* Directions *
Scan the entries below for lines holding "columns". Give the number of such lines alone.

* Stored records *
====================
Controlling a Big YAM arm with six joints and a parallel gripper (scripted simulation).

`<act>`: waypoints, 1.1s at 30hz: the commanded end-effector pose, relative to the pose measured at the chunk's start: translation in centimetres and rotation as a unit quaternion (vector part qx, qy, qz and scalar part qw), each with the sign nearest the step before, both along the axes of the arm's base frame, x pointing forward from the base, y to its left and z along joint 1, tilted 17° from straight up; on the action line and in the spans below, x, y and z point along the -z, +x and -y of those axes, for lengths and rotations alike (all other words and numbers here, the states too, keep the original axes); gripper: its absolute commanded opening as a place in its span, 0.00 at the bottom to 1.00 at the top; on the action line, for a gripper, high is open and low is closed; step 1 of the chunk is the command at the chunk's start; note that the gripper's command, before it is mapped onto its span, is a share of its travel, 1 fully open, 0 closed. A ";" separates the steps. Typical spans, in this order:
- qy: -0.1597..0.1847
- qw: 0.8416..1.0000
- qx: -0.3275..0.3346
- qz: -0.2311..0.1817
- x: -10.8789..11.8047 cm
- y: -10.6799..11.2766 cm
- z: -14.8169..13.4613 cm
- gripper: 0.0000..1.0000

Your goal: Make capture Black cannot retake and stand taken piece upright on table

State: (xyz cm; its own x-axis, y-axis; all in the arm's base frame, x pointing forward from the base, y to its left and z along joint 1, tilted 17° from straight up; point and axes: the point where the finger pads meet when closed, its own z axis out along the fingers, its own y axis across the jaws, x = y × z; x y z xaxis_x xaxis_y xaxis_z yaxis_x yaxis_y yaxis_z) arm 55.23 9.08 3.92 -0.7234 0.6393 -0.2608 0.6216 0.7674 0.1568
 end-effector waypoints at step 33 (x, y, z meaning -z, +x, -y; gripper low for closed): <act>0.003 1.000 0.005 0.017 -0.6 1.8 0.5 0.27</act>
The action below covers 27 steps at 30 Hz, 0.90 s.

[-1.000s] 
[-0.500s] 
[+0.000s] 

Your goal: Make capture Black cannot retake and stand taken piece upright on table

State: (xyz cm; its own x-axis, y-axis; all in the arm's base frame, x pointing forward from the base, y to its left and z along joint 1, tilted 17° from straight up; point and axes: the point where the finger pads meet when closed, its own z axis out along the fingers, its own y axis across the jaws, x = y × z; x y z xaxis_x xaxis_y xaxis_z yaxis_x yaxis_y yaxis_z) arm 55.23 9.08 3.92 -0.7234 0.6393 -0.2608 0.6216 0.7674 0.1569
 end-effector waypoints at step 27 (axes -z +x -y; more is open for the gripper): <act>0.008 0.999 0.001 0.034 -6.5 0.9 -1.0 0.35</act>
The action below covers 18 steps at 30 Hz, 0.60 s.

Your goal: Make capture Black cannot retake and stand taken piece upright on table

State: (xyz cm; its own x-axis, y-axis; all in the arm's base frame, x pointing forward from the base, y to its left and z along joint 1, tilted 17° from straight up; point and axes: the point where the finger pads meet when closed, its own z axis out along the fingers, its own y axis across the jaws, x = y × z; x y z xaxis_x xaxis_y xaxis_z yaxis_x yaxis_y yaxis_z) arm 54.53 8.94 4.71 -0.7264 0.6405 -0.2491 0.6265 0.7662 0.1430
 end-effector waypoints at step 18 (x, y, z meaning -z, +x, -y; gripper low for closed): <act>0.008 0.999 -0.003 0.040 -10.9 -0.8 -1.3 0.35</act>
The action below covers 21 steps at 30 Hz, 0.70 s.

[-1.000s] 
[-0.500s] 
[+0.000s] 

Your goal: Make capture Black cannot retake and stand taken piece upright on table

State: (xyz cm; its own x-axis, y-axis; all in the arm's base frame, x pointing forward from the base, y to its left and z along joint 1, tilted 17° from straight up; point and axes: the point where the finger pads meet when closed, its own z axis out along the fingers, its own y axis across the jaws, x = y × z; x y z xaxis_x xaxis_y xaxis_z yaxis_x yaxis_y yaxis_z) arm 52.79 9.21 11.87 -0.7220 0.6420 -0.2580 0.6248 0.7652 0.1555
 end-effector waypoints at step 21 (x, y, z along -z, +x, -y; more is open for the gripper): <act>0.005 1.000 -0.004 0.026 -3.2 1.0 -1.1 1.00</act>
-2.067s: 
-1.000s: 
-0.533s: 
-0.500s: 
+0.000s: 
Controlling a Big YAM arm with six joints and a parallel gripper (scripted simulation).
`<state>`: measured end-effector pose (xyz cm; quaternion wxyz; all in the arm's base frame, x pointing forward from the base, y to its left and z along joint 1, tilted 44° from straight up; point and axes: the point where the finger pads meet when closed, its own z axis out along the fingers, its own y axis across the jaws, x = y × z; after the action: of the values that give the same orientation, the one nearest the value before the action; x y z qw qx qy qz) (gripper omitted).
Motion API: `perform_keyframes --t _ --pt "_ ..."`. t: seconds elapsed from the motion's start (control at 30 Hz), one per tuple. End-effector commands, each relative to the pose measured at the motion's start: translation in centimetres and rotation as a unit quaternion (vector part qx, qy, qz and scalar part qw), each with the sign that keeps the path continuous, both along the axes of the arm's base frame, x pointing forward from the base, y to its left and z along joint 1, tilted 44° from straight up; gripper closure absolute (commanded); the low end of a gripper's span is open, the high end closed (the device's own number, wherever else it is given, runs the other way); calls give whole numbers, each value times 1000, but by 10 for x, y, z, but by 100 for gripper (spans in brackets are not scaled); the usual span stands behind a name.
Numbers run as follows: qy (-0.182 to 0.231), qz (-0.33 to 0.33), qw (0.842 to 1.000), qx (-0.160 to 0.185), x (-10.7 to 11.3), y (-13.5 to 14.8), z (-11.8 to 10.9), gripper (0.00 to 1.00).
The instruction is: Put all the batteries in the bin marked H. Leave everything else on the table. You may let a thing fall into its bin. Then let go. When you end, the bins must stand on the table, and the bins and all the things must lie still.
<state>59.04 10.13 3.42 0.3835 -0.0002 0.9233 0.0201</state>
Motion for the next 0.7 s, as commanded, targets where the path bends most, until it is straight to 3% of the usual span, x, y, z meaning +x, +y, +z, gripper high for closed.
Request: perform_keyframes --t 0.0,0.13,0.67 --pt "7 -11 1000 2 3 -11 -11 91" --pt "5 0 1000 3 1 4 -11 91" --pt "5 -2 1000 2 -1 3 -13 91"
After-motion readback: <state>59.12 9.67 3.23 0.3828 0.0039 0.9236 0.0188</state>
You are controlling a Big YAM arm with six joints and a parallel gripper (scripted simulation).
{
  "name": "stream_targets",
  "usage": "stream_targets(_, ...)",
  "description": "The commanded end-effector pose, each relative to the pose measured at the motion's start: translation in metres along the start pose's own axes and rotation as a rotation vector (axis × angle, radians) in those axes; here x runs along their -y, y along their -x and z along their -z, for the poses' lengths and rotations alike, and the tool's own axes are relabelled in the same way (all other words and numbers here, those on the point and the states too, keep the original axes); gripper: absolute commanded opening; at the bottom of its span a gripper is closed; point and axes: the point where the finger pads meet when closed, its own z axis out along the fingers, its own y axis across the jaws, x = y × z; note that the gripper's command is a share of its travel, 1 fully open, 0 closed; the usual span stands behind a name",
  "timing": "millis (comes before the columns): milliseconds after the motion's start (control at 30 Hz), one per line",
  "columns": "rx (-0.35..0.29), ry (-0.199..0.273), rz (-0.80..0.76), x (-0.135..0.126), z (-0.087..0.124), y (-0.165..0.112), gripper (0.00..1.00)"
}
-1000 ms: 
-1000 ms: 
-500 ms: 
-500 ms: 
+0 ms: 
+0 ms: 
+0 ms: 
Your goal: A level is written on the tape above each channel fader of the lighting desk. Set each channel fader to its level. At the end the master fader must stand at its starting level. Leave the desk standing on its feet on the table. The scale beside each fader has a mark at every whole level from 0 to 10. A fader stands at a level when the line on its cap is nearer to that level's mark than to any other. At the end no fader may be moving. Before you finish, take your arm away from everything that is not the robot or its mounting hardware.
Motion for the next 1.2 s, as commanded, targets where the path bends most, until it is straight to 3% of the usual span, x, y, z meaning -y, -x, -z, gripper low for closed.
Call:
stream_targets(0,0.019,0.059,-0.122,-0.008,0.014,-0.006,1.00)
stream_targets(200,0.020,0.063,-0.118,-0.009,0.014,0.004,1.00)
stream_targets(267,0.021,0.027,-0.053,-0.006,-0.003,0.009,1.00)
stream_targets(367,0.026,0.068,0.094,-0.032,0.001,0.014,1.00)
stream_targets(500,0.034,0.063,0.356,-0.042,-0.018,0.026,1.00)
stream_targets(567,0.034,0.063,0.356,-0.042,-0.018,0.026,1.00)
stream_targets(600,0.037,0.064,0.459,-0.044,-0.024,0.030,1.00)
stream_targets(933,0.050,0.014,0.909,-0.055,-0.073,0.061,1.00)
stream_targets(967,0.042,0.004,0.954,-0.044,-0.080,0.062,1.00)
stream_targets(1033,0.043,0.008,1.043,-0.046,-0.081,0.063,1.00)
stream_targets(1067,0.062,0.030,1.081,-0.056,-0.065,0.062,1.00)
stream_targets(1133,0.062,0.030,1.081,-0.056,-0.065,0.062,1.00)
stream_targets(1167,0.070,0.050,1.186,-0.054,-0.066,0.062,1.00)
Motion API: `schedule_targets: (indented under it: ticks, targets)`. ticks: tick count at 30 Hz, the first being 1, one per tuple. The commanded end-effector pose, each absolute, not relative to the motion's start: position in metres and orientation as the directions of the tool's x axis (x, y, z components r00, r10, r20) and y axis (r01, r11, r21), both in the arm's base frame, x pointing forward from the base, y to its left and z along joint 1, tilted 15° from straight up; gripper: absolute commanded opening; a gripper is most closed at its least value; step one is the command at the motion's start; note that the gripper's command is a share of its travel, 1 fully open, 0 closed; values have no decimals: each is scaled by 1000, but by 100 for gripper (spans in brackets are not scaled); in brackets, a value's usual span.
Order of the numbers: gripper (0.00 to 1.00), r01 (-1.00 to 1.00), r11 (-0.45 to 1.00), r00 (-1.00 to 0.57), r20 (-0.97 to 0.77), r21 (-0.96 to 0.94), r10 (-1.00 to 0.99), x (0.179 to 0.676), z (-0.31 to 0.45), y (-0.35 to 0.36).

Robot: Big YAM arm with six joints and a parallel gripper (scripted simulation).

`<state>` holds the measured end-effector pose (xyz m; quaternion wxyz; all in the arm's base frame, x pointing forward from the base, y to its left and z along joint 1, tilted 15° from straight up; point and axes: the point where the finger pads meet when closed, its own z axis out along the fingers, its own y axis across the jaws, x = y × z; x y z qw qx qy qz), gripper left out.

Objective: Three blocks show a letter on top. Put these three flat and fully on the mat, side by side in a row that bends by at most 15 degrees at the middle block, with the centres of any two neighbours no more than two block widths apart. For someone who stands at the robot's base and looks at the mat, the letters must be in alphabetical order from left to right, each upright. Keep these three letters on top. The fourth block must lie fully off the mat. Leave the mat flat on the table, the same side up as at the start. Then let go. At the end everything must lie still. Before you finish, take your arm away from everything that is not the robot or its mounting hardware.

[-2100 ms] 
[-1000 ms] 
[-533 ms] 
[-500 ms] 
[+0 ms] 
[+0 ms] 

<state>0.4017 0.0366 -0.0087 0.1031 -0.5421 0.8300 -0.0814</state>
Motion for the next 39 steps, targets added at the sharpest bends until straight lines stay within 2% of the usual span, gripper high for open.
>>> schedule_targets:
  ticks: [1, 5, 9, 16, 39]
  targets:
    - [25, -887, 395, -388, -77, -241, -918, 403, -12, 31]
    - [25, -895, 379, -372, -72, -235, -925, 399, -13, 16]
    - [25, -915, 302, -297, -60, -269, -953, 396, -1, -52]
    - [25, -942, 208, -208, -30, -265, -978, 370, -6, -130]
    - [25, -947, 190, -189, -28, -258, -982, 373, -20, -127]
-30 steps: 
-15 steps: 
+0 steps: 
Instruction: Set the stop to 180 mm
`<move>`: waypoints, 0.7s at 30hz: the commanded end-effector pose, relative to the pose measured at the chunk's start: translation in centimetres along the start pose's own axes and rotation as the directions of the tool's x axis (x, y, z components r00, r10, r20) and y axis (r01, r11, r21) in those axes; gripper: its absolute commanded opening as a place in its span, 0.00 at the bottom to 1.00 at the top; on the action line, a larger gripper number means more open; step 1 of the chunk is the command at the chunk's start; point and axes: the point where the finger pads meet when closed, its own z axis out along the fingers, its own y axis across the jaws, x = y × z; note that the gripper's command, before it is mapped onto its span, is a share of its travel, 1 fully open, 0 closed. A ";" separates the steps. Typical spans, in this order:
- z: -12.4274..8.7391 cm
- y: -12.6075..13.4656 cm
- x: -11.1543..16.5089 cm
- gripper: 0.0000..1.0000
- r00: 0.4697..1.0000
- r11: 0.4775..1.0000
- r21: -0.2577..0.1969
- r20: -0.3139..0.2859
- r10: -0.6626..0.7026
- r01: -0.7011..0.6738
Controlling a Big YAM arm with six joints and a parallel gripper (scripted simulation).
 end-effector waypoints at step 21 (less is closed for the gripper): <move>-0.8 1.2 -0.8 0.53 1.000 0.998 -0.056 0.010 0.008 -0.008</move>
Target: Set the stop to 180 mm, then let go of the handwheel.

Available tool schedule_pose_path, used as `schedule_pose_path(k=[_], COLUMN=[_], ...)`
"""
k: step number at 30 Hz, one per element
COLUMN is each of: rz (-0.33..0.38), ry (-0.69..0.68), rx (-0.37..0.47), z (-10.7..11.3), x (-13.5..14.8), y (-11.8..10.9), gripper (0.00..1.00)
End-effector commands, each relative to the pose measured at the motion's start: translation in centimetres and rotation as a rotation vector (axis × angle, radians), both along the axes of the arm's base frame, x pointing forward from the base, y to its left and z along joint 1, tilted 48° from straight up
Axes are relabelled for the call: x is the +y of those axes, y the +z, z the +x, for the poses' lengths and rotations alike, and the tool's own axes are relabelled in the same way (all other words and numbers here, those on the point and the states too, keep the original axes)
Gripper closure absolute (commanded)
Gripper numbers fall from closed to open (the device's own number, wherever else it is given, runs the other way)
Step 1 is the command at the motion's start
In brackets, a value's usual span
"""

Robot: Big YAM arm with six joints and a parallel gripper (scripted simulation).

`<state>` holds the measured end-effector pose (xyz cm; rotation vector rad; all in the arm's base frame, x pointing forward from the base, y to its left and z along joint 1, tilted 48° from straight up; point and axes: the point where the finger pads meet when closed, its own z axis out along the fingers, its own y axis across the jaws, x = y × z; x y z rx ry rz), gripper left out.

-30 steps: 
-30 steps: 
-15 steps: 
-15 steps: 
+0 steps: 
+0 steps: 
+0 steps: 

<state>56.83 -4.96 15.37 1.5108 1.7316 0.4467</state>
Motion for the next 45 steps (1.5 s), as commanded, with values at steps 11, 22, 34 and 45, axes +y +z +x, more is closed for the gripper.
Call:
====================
* Answer to the exercise *
2